1. Setiap orang dilarang memproduksi, membuat, memperbanyak,


menggandakan, menyebarluaskan, menyiarkan, mengimpor, mengekspor,
menawarkan, memperjualbelikan, menyewakan, atau menyediakan
pornografi yang secara eksplisit memuat (Pasal 4 ayat (1) UU No. 44 Tahun
2008):

a. Persenggamaan, termasuk persenggamaan yang menyimpang;

b. Kekerasan seksual;

c. Masturbasi atau onani;

d. Ketelanjangan atau tampilan yang mengesankan ketelanjangan;

e. Alat kelamin; atau

f. Pornografi anak.

2. Setiap orang dilarang menyediakan jasa pornografi yang (Pasal 4 ayat

(2) UU No. 44 Tahun 2008):

a. Menyajikan secara eksplisit ketelanjangan atau tampilan yang

mengesankan ketelanjangan;

b. Menyajikan secara eksplisit alat kelamin;

c. Mengeksploitasi atau memamerkan aktivitas seksual; atau


d. Menawarkan atau mengiklankan, baik langsung maupun tidak langsung

layanan seksual.

3. Setiap orang dilarang meminjamkan atau mengunduh pornografi

sebagaimana dimaksud dalam Pasal 4 ayat (1).

4. Setiap orang dilarang memperdengarkan, mempertontonkan,

memanfaatkan, memiliki, atau menyimpan produk pornografi sebagaimana

dimaksud dalam Pasal 4 ayat (1), kecuali yang diberi kewenangan oleh

peraturan perundang-undangan.

5. Setiap orang dilarang mendanai atau memfasilitasi perbuatan

sebagaimana dimaksud dalam Pasal 4.

6. Setiap orang dilarang dengan sengaja atau atas persetujuan dirinya

menjadi objek atau model yang mengandung muatan pornografi.

7. Setiap orang dilarang menjadikan orang lain sebagai objek atau model

yang mengandung muatan pornografi.

8. Setiap orang dilarang mempertontonkan diri atau orang lain dalam

pertunjukan atau di muka umum yang menggambarkan ketelanjangan,

eksploitasi seksual, persenggamaan, atau yang bermuatan pornografi

lainnya.

9. Setiap orang dilarang melibatkan anak dalam kegiatan dan/atau sebagai

objek sebagaimana dimaksud dalam Pasal 4, Pasal 5, Pasal 6, Pasal 8, Pasal

9, atau Pasal 10.

10. Setiap orang dilarang mengajak, membujuk, memanfaatkan, membiarkan,

menyalahgunakan kekuasaan atau memaksa anak dalam menggunakan

produk atau jasa pornografi.


Pembatasan Pornografi

1. Pembuatan, penyebarluasan, dan penggunaan pornografi yang memuat

selain sebagaimana dimaksud dalam Pasal 4 ayat (1) wajib mendasarkan

pada peraturan perundang-undangan.

2. Pembuatan, penyebarluasan, dan penggunaan pornografi sebagaimana

dimaksud pada ayat (1) harus dilakukan di tempat dan dengan cara khusus.
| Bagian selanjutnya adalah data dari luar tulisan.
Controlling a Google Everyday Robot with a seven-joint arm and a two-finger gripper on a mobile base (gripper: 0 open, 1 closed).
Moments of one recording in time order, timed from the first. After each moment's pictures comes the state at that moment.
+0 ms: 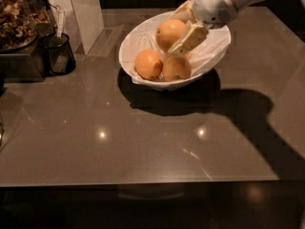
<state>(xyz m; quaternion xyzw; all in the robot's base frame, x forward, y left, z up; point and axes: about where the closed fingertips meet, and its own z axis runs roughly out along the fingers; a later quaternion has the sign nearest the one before) 0.609 -0.062 0.977 -0.70 0.58 0.19 0.36</state>
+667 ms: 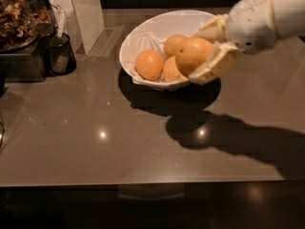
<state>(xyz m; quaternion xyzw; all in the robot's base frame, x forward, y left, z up) 0.526 -0.095 0.993 -0.63 0.60 0.19 0.45</state>
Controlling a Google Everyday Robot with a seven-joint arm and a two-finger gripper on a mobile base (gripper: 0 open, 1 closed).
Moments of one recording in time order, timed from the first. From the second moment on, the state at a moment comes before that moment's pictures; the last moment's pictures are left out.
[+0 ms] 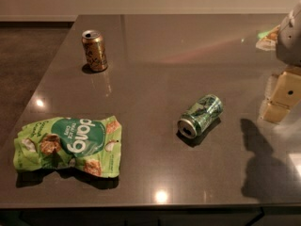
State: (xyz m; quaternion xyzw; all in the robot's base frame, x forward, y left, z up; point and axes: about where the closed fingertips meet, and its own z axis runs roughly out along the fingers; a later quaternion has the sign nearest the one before) arm 0.438 -0.216 0.977 -0.60 0.78 -0.04 0.16
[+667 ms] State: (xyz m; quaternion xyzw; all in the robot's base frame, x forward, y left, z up) arm 0.439 -0.214 0.980 -0.61 0.78 -0.04 0.16
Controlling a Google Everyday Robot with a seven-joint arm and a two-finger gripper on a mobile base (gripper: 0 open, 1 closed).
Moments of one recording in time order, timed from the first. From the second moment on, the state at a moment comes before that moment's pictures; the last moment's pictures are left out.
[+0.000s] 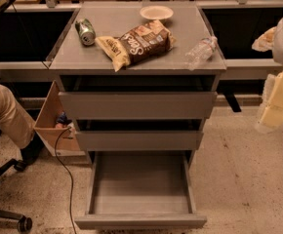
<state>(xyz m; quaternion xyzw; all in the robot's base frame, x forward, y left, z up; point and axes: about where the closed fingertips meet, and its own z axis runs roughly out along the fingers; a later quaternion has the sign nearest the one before) 0.438 -0.217 0.976 -0.60 0.78 -0.03 0.16</state>
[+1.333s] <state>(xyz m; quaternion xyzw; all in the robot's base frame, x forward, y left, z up) 0.579 -0.152 0.943 -0.61 0.75 -0.01 0.25</state>
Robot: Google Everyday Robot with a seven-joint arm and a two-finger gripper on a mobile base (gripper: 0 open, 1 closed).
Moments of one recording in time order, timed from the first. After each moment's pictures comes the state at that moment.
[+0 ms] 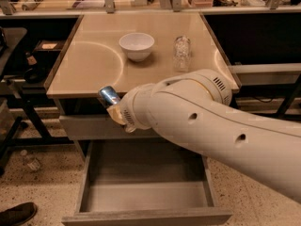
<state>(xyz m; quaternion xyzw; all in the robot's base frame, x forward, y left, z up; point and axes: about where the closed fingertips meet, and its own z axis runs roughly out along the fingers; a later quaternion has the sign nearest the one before) 0.504 0.070 0.842 -0.35 0.83 0.13 0.42</state>
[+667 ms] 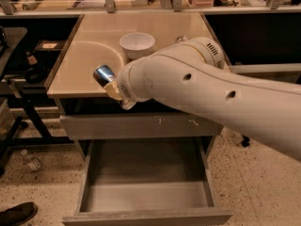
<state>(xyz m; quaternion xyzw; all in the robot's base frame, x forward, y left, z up) 0.551 0.077 0.878 -0.36 0.82 0.13 0.43</state>
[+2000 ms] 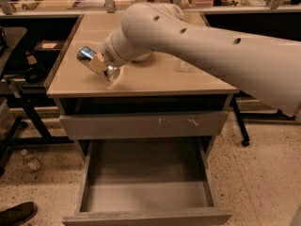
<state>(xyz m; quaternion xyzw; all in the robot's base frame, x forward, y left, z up) 0.659 0.133 0.881 -0.43 0.79 0.16 0.41</state>
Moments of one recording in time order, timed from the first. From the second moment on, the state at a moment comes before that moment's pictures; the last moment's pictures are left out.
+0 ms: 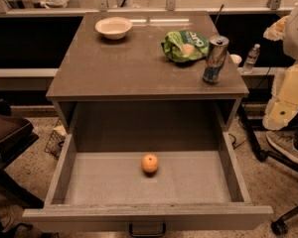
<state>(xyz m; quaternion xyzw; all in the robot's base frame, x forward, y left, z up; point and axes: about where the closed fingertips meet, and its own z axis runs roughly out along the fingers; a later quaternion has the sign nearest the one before) 0.438 -0.214 0.985 -0.60 0.78 -0.05 0.17</state>
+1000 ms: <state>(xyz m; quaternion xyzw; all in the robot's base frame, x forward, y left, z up) 0.446 -0.164 0.912 -0.61 0.75 0.06 0.23</state>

3. Pasal 14 Ketentuan mengenai syarat dan tata cara perizinan pembuatan,

penyebarluasan, dan penggunaan produk pornografi untuk tujuan dan

kepentingan pendidikan dan pelayanan kesehatan dan pelaksanaan

ketentuan Pasal 13 diatur dengan Peraturan Pemerintah.

Pelanggaran terhadap larangan dan pembatasan poronografi merupakan

tindak pidana yang dapat dijatuhi sanksi berupa pidana penjara dan/denda

sebagaimana telah disebutkan dalam ketentuan Pasal 29 – Pasal 41 Undang-

Undang Nomor 44 Tahun 2008 tentang Pornografi.